Restate word for word the material below, starting at the line that contains "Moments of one" and stopping after the last line; skip pictures.

**Data block:**
============

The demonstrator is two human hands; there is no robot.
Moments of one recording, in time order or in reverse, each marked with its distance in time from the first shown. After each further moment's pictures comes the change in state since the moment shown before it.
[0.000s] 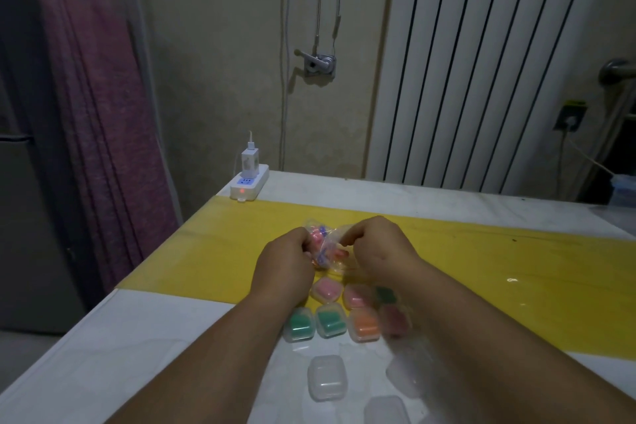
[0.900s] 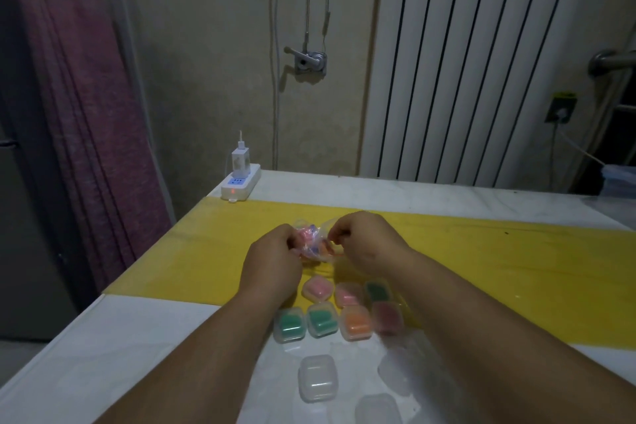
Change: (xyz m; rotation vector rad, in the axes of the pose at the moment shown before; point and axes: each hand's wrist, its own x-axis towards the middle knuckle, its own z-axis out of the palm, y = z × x) left_hand 0.005 -0.001 -0.001 -0.021 0.024 -0.020; right_hand 0.016 0.009 0.004 -0.146 -0.045 -0.151
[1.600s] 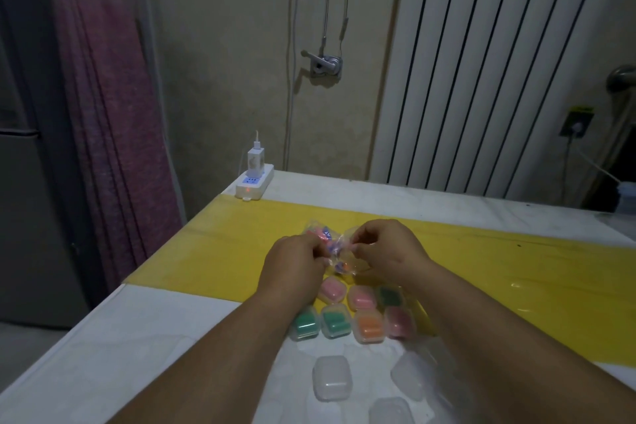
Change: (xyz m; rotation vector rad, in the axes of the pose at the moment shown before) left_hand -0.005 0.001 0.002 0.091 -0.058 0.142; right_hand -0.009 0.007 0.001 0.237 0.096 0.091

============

**Task output:**
Moments of one recording, in time order or in reverse, each marked with its distance in time from the first shown. After each further moment's pictures comes the change in state since the moment shown before it.
[0.000s] 
[0.900s] 
Change: (xyz m; rotation vector rad, in the axes of the pose at the moment shown before; point and axes: each hand's wrist, its own x-axis towards the middle knuckle, its own z-axis out of the palm, y = z × x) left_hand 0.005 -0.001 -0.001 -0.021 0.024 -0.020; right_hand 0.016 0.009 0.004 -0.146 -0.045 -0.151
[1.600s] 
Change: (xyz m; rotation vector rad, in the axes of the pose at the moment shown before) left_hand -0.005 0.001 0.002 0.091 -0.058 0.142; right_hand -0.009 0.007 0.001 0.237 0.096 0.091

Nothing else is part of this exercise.